## Your objective:
Check each line of the entries below for the word "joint", and copy the lines that have it.

## Data supplied:
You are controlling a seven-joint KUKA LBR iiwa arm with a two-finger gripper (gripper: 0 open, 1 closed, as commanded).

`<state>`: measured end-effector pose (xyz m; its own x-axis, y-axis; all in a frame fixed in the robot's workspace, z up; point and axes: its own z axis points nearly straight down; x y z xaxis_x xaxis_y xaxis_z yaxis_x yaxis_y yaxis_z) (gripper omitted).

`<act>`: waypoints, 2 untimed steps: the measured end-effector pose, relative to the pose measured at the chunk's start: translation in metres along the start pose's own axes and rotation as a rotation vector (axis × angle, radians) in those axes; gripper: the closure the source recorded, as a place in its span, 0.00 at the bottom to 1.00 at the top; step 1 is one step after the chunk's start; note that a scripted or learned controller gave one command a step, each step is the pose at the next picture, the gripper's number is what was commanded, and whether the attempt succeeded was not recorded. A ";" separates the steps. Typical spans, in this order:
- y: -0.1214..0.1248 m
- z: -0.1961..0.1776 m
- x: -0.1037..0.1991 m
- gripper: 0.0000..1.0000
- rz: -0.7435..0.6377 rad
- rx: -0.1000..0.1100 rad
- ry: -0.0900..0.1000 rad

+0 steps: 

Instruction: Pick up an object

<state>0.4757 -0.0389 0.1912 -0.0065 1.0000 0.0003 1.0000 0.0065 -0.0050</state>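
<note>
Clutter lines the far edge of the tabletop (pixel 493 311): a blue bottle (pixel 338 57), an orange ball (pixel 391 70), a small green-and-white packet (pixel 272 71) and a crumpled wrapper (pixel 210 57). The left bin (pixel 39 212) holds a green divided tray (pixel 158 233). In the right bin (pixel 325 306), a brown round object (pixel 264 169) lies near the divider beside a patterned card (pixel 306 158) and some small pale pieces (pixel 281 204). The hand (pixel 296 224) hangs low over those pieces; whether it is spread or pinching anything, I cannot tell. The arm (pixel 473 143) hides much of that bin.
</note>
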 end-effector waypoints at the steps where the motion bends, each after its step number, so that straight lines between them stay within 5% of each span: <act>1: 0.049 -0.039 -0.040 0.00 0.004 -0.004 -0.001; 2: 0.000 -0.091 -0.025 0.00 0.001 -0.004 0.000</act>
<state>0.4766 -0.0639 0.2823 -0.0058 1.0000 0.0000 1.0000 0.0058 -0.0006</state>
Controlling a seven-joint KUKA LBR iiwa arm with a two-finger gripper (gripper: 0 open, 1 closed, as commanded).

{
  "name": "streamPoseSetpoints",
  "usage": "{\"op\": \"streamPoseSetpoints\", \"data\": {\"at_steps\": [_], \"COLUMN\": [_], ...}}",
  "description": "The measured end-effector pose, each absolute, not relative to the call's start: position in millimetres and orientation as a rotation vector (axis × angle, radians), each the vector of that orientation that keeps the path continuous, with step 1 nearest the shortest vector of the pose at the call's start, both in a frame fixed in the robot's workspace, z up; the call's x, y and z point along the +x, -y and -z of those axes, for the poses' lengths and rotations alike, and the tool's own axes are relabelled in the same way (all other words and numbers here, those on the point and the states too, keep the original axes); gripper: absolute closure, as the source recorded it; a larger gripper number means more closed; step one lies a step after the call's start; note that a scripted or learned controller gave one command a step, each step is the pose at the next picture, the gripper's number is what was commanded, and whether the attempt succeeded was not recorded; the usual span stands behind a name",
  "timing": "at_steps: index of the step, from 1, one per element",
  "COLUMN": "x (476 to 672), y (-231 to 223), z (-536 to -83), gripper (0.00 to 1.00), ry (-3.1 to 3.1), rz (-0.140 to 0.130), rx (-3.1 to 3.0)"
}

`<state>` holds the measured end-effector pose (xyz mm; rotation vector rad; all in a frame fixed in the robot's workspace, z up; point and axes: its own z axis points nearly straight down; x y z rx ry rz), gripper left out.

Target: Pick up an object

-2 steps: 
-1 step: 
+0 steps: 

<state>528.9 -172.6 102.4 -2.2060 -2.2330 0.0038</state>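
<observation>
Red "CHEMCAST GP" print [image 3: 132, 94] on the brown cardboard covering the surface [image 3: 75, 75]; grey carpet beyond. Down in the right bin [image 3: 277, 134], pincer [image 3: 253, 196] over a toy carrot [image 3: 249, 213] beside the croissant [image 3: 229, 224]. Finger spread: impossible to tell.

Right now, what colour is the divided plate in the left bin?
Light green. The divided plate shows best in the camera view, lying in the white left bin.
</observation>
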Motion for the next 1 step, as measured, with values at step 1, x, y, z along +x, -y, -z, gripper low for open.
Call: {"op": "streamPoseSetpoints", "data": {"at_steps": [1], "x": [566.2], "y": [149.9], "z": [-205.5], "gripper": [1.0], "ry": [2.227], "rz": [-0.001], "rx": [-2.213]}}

## Result of the exercise:
You are controlling a seven-joint KUKA LBR iiwa arm with a two-finger gripper (gripper: 0 open, 1 closed, as commanded).
Controlling a seven-joint KUKA LBR iiwa arm with a two-finger gripper (gripper: 0 open, 1 closed, as commanded).

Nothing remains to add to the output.